Would you transcribe the data word for word?
---*---
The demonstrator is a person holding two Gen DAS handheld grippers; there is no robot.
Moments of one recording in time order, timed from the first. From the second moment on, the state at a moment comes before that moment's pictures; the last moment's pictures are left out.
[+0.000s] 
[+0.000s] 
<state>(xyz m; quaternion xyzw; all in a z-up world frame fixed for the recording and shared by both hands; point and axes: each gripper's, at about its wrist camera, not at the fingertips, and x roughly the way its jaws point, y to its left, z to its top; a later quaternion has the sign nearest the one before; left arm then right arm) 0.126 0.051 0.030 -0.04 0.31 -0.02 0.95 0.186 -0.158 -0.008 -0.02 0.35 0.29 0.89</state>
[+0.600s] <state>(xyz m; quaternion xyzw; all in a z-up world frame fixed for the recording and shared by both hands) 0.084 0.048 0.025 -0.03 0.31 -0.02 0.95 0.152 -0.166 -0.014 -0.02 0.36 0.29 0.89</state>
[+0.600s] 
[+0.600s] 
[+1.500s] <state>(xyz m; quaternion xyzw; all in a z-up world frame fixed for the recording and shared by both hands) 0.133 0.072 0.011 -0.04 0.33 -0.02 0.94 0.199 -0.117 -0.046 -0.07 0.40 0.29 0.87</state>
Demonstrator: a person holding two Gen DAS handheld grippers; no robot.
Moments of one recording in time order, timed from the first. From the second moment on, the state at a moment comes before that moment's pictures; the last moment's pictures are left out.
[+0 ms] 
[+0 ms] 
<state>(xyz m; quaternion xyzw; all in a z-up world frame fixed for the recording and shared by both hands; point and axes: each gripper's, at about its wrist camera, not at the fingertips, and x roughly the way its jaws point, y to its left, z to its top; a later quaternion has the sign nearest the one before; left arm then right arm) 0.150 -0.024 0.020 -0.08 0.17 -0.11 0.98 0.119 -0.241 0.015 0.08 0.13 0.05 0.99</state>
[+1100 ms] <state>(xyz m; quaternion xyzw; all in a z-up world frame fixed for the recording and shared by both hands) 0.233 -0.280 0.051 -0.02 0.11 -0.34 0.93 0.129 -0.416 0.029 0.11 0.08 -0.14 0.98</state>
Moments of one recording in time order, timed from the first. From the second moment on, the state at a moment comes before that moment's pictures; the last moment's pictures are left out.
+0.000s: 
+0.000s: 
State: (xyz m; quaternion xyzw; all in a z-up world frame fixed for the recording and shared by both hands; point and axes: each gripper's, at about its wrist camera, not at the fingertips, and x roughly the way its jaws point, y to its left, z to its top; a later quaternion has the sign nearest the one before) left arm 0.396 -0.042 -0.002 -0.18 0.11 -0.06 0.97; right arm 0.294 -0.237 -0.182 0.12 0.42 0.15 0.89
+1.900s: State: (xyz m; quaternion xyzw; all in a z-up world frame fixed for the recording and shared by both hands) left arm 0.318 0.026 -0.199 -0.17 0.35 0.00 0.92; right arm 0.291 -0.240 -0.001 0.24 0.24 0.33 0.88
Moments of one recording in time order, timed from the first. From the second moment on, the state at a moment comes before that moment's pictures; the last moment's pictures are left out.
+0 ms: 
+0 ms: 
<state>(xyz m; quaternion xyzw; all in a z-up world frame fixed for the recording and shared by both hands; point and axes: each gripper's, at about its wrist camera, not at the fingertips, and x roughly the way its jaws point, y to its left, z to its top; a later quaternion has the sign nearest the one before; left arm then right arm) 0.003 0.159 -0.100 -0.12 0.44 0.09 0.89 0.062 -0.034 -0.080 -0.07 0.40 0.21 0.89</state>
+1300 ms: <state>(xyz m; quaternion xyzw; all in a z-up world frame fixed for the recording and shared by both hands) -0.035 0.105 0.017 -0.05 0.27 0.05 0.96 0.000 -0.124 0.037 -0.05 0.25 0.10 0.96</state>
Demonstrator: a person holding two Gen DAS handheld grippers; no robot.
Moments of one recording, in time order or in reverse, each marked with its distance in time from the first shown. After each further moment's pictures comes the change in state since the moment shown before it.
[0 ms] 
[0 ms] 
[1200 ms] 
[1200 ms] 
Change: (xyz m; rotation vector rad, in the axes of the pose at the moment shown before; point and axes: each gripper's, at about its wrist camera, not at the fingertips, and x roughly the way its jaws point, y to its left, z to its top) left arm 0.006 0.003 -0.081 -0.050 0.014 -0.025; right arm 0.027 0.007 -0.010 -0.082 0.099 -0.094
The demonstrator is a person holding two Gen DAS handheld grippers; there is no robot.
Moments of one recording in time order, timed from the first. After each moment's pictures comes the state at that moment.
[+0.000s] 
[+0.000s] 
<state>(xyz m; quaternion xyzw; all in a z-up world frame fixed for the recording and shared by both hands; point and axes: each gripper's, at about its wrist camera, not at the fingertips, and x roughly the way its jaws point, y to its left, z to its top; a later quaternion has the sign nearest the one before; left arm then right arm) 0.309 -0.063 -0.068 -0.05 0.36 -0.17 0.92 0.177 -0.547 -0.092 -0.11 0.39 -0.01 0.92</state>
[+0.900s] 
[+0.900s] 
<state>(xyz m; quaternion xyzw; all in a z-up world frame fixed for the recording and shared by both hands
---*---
**ANSWER BOX:**
The demonstrator is a person holding two Gen DAS handheld grippers; there is no robot.
Moments of one recording in time order, timed from the first. From the second moment on, the state at a moment comes before that moment's pictures; the last moment's pictures are left out.
[+0.000s] 
[+0.000s] 
<state>(xyz m; quaternion xyzw; all in a z-up world frame fixed for the recording and shared by both hands; point and axes: each gripper's, at about its wrist camera, not at the fingertips, and x roughly the way its jaws point, y to its left, z to its top; a later quaternion has the sign nearest the one before; left arm then right arm) 0.126 0.051 0.030 -0.04 0.31 -0.02 0.95 0.186 -0.158 -0.008 -0.02 0.35 0.29 0.89</state>
[+0.600s] <state>(xyz m; quaternion xyzw; all in a z-up world frame fixed for the recording and shared by both hands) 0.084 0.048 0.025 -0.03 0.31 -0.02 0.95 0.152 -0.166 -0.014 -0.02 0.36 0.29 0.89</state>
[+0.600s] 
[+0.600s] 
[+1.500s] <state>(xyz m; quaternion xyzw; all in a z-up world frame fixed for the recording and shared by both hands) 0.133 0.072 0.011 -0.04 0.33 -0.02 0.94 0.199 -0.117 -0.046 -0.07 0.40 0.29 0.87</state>
Demonstrator: a person holding two Gen DAS handheld grippers; no robot.
Moments of one recording in time order, timed from the first. From the second moment on, the state at a moment comes before that moment's pictures; the last moment's pictures are left out.
[+0 ms] 
[+0 ms] 
<state>(xyz m; quaternion xyzw; all in a z-up world frame fixed for the recording and shared by both hands; point and axes: each gripper's, at about its wrist camera, not at the fingertips, and x roughly the way its jaws point, y to its left, z to its top; a later quaternion has the sign nearest the one before; left arm then right arm) 0.150 -0.024 0.020 -0.08 0.17 -0.11 0.98 0.119 -0.241 0.015 0.08 0.13 0.05 0.99</state>
[+1100 ms] <state>(xyz m; quaternion xyzw; all in a z-up world frame fixed for the recording and shared by both hands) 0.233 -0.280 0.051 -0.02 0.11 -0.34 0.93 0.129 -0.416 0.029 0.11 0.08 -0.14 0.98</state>
Moments of one recording in time order, timed from the first. From the second moment on, the state at a moment comes before that moment's pictures; the last moment's pictures are left out.
+0.000s: 
+0.000s: 
State: (xyz m; quaternion xyzw; all in a z-up world frame fixed for the recording and shared by both hands; point and axes: each gripper's, at about its wrist camera, not at the fingertips, and x roughly the way its jaws point, y to its left, z to its top; a later quaternion has the sign nearest the one before) left arm 0.396 -0.042 -0.002 -0.18 0.11 -0.06 0.97; right arm 0.294 -0.237 -0.182 0.12 0.42 0.15 0.89
+1.900s: State: (xyz m; quaternion xyzw; all in a z-up world frame fixed for the recording and shared by both hands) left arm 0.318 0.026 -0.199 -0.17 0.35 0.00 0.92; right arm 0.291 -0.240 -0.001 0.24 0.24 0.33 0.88
Moments of one recording in time order, timed from the first. From the second moment on, the state at a moment comes before that moment's pictures; the last moment's pictures are left out.
+0 ms: 
+0 ms: 
<state>(xyz m; quaternion xyzw; all in a z-up world frame fixed for the recording and shared by both hands; point and axes: each gripper's, at about its wrist camera, not at the fingertips, and x roughly the way its jaws point, y to its left, z to its top; a later quaternion has the sign nearest the one before; left arm then right arm) 0.003 0.159 -0.100 -0.12 0.44 0.09 0.89 0.062 -0.034 -0.080 -0.07 0.40 0.21 0.89</state>
+1300 ms: <state>(xyz m; quaternion xyzw; all in a z-up world frame fixed for the recording and shared by both hands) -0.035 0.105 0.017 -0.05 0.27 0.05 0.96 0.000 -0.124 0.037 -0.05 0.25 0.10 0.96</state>
Demonstrator: a person holding two Gen DAS handheld grippers; no robot.
Moments of one recording, in time order or in reverse, each marked with its distance in time from the first shown. After each further moment's pictures comes the change in state since the moment shown before it.
[0 ms] 
[0 ms] 
[1200 ms] 
[1200 ms] 
Change: (xyz m; rotation vector rad, in the axes of the pose at the moment shown before; point and axes: each gripper's, at about its wrist camera, not at the fingertips, and x roughly the way its jaws point, y to its left, z to its top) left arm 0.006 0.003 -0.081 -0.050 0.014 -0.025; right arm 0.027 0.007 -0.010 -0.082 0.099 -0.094
The demonstrator is a person holding two Gen DAS handheld grippers; there is no robot.
Moments of one recording in time order, timed from the first. After each moment's pictures comes the state at that moment.
[+0.000s] 
[+0.000s] 
<state>(xyz m; quaternion xyzw; all in a z-up world frame fixed for the recording and shared by both hands; point and axes: each gripper's, at about its wrist camera, not at the fingertips, and x roughly the way its jaws point, y to its left, z to its top; a later quaternion has the sign nearest the one before; left arm then right arm) 0.309 -0.063 -0.068 -0.05 0.36 -0.17 0.92 0.177 -0.547 -0.092 -0.11 0.39 -0.01 0.92</state>
[+0.900s] 
[+0.900s] 
<state>(xyz m; quaternion xyzw; all in a z-up world frame fixed for the recording and shared by both hands

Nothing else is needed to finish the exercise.